*** Opening of Listed records ***
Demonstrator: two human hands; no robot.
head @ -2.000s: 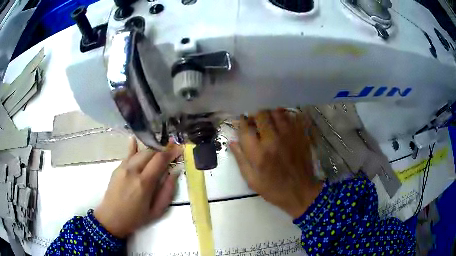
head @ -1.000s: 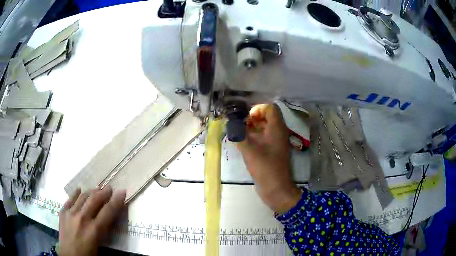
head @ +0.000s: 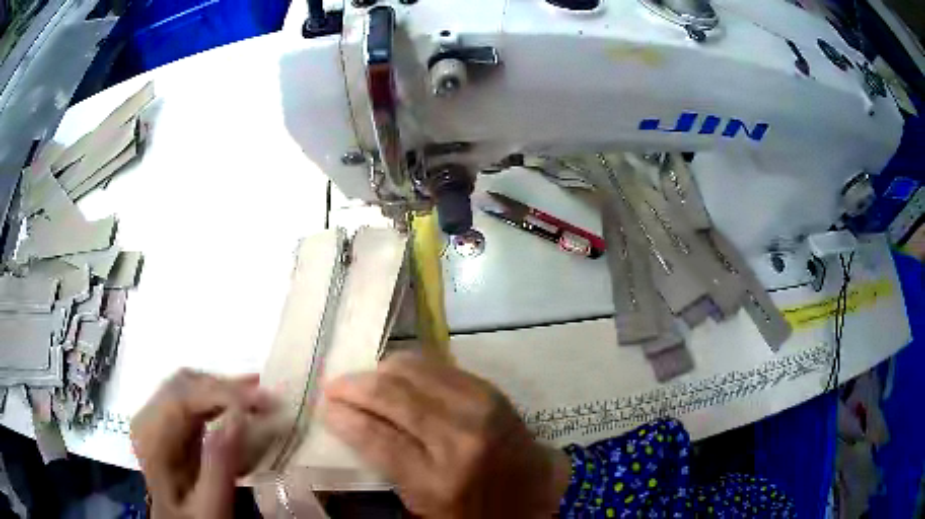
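Note:
A beige-grey zip panel, with a line of teeth down its length, lies left of the yellow strip, its far end near the presser foot. My left hand is on the panel's near left edge, fingers bent and blurred. My right hand lies over its near right part, fingertips on the fabric. A narrow zipper end hangs below the panel between my hands. Fingertip contact on the left is too blurred to tell.
The sewing machine head spans the back. Red and black snips lie right of the needle. Zipper strips lie under the arm. Cut pieces are heaped at left. A blue bin stands behind.
The panel has turned from slanting to nearly lengthwise. My right hand has left the needle area, where the snips now lie, and come down onto the panel. My left hand has moved slightly right.

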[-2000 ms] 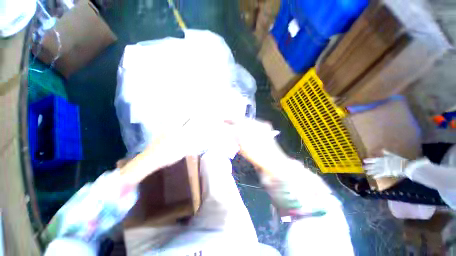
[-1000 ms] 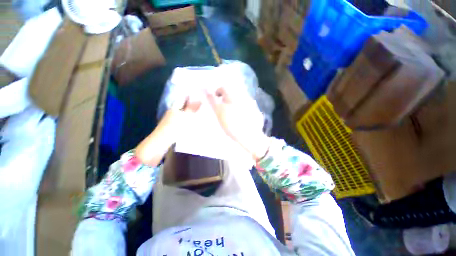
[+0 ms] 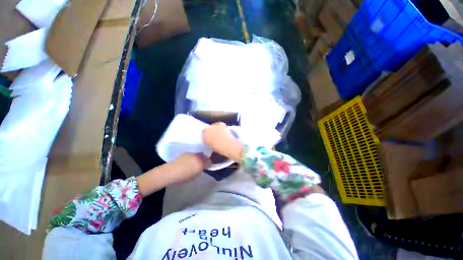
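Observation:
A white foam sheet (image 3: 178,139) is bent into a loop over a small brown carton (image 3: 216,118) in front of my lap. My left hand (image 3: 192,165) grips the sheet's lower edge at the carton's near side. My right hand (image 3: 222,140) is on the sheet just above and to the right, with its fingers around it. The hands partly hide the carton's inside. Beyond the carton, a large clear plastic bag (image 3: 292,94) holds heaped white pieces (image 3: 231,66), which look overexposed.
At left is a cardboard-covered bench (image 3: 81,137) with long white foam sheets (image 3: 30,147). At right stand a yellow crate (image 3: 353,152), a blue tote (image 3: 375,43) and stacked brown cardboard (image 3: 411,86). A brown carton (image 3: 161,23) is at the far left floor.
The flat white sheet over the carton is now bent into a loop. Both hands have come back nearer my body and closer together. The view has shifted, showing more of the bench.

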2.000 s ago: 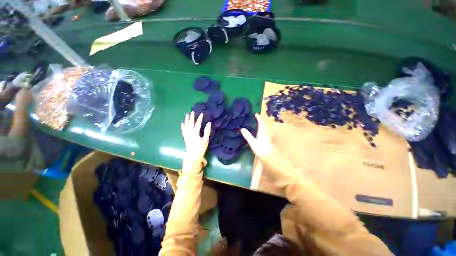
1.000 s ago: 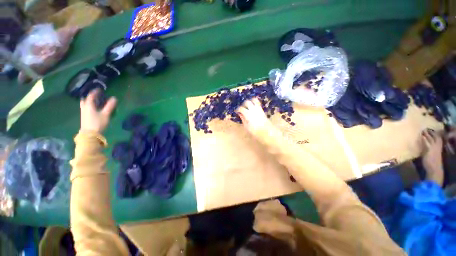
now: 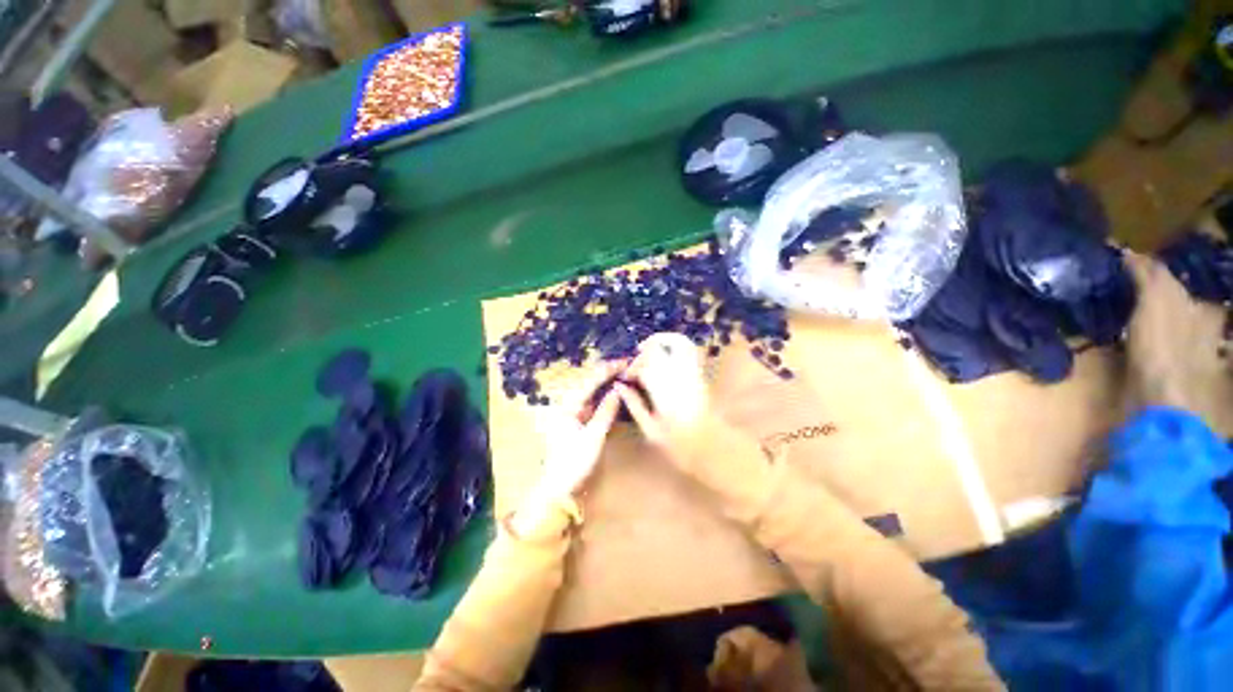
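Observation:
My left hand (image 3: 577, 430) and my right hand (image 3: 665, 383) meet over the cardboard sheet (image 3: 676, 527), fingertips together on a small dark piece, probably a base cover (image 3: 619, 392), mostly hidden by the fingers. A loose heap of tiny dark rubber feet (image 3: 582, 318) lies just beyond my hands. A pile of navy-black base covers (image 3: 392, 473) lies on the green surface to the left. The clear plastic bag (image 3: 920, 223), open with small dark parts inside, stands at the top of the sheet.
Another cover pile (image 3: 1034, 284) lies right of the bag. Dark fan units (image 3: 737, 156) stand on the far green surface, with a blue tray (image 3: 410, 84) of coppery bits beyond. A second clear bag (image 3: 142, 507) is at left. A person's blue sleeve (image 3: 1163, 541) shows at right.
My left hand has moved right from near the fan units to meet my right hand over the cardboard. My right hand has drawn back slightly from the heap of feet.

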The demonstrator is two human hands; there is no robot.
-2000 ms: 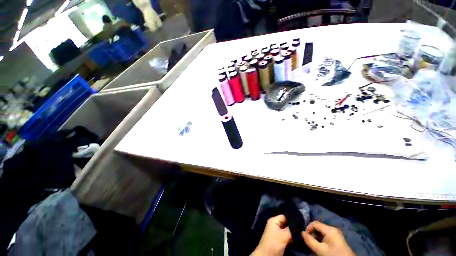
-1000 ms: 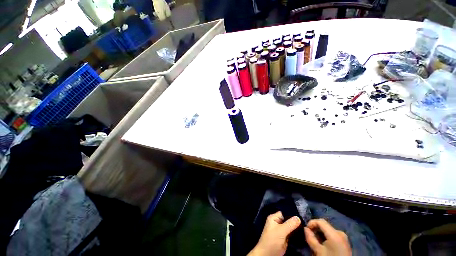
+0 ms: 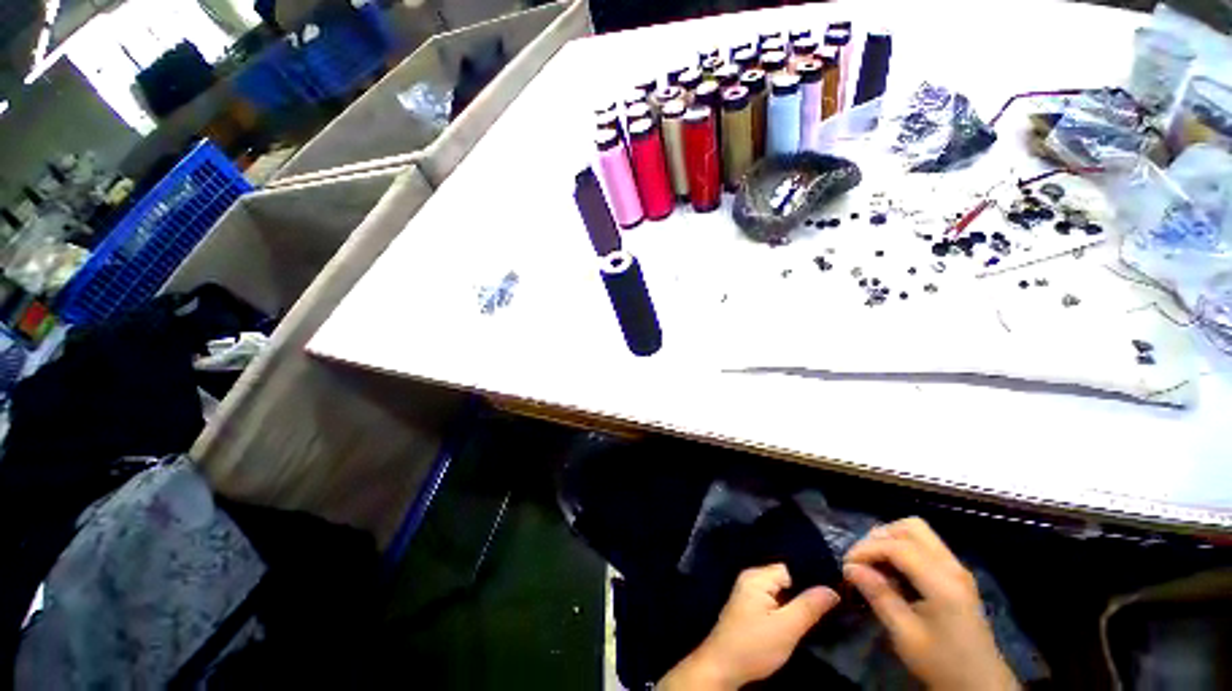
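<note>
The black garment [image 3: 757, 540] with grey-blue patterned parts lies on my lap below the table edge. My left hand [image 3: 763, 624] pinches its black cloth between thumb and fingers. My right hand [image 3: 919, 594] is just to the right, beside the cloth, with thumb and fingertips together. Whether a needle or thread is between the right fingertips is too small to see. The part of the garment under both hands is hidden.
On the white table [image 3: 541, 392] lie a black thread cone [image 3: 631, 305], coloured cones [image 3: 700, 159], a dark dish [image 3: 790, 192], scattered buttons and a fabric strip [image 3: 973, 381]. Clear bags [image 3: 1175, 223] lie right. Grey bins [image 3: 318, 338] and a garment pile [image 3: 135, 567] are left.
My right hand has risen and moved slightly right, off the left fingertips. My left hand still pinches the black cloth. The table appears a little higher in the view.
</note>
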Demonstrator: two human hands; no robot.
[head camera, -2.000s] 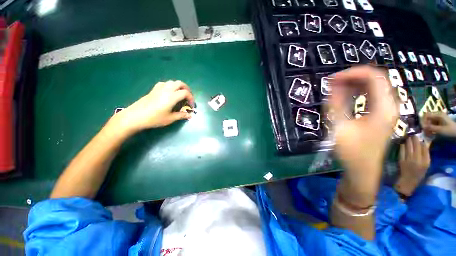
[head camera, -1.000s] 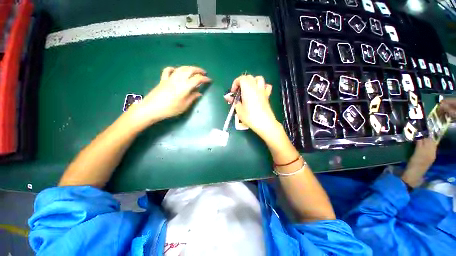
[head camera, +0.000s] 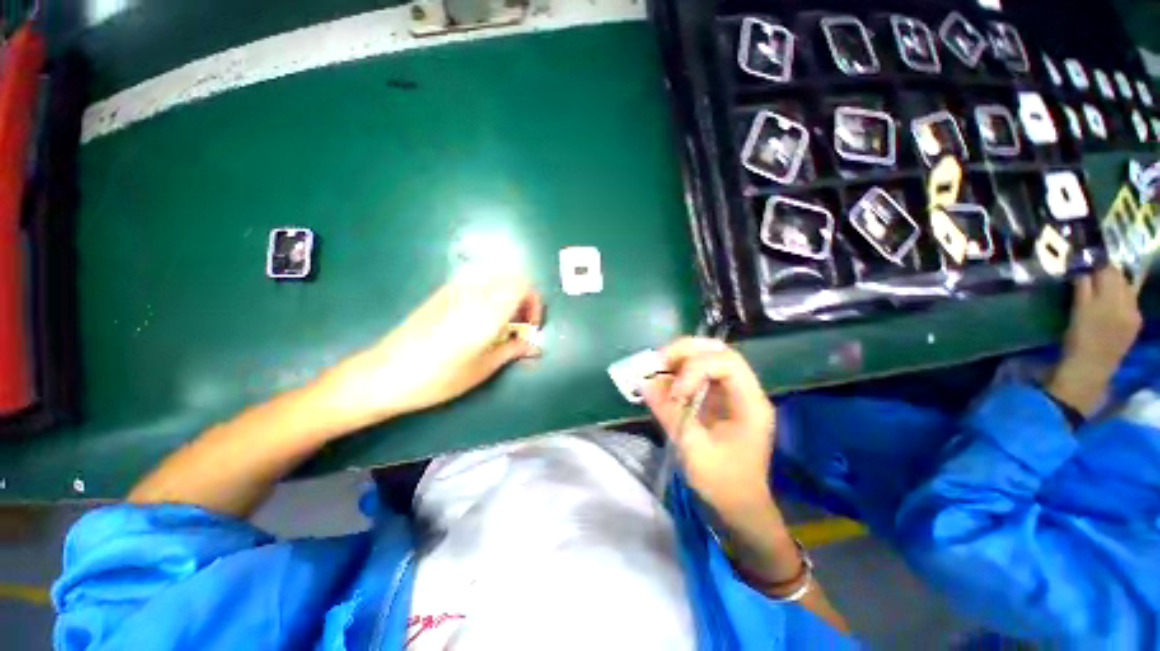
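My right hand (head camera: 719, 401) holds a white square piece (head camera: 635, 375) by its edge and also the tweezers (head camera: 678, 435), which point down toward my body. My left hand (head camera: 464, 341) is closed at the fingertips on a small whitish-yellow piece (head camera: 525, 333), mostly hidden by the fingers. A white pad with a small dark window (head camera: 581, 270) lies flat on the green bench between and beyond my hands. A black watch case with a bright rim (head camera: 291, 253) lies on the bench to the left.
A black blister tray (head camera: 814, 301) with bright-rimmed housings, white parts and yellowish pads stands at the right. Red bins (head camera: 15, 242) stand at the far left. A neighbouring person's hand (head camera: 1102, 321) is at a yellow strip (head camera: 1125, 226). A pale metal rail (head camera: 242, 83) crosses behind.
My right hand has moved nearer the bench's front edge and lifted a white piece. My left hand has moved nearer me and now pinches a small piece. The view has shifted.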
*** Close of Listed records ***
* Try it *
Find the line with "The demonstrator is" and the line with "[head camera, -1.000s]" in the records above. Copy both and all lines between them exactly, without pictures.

* Your solution *
The demonstrator is two human hands; there is no robot.
-2000 ms: 
-1000 ms: 
+0 ms: 
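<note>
The black garment [image 3: 757, 540] with grey-blue patterned parts lies on my lap below the table edge. My left hand [image 3: 763, 624] pinches its black cloth between thumb and fingers. My right hand [image 3: 919, 594] is just to the right, beside the cloth, with thumb and fingertips together. Whether a needle or thread is between the right fingertips is too small to see. The part of the garment under both hands is hidden.
On the white table [image 3: 541, 392] lie a black thread cone [image 3: 631, 305], coloured cones [image 3: 700, 159], a dark dish [image 3: 790, 192], scattered buttons and a fabric strip [image 3: 973, 381]. Clear bags [image 3: 1175, 223] lie right. Grey bins [image 3: 318, 338] and a garment pile [image 3: 135, 567] are left.
My right hand has risen and moved slightly right, off the left fingertips. My left hand still pinches the black cloth. The table appears a little higher in the view.
</note>
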Demonstrator: two human hands; no robot.
[head camera, -2.000s] 
[head camera, -1.000s] 

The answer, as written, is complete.